About this work:
Jane Ring Frank, music director
Sopranos: Emily Hindrichs , Brenna Wells , Teresa Wakim
Altos: Jennifer Ashe, Carrie Cheron, Mary Gerbi
Tenors: Owen McIntosh, David Scott, Mathew Anderson
Basses: Bradford Gleim, Thann Scoggin, Marc DeMille, Darrick Yee
Program note:
A former Boston College student of mine contacted me last summer and asked if I would write a choral work for her group in the Berkshires.
I was at the time completing the orchestration of my Symphony No. 7 ... Roman Holidays, and so was ready to do something new and different from a purely instrumental work.

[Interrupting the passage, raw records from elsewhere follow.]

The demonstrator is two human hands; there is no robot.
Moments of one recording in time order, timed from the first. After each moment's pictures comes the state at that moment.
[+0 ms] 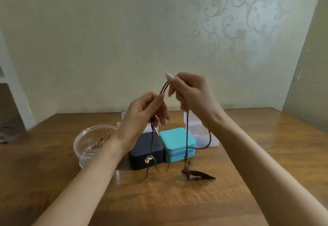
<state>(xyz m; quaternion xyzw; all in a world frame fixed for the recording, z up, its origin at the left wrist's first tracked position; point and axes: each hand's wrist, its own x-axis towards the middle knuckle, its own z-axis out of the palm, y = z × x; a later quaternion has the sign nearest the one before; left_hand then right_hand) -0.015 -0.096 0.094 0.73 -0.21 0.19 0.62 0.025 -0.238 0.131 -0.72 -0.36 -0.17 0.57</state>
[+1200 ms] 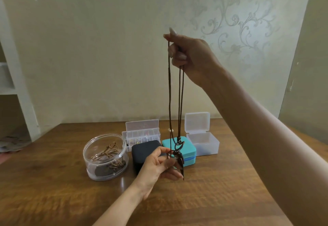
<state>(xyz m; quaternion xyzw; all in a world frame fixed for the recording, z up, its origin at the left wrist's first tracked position) -0.025 -0.106 -0.001 0.67 -0.10 0.02 0.74 0.031 -0.220 0.234 -0.52 -0.36 0.01 0.77</state>
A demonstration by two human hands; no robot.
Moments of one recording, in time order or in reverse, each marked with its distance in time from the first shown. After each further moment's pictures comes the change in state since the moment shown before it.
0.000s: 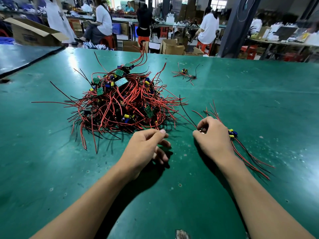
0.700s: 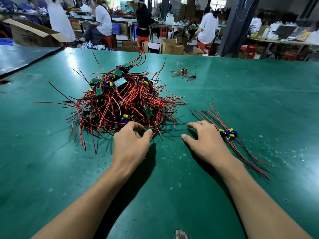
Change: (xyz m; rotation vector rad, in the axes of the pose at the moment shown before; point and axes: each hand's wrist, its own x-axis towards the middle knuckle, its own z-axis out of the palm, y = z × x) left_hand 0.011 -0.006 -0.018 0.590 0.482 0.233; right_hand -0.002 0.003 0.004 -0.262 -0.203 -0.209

Having been raised a Catholic and educated at parochial schools when I was a youngster in Hong Kong, and also bearing in mind that I now teach at BC, a Jesuit Institution, the idea of the passion of Christ is always in the back of my mind. As a matter of fact, I have always found religious choral music to be the ideal and most transcendent way to communicate God's words.
Septem Verba Christi in Cruce, or the Seven Last Words of Christ on the Cross, has been done in a musical setting most famously by Franz Joseph Haydn in a wordless string quartet. Others settings include those of Heinrich Schütz, César Franck, Sofia Gubaidulina, and James McMillan.
Portion of the text can also be found in the sublime St. John Passion by J.S. Bach, and Passio by the contemporary Estonian composer, Arvo Pärt.
The complete text in Latin follows.
1. Pater, dimitte illis, quia nesciunt, quid faciunt.
Father, forgive them, they know not what they do.
2. Hodie mecum eris in Paradiso.
This day thou shalt be with me in Paradise.
3. Mulier, ecce filius tuus.
Woman, behold thy son.
4. Deus meus, Deus meus, utquid dereliquisti me?
My God, my God, why hast thou forsaken me?
5. Sitio.
I thirst.
6. Consummatum est.
It is finished.
7. In manus tuas, Domine, commendo spiritum meum.
Into thine hands, O Lord, I commend my spirit.
This work is dedicated to my mother, May Lee Chang (1921-2008).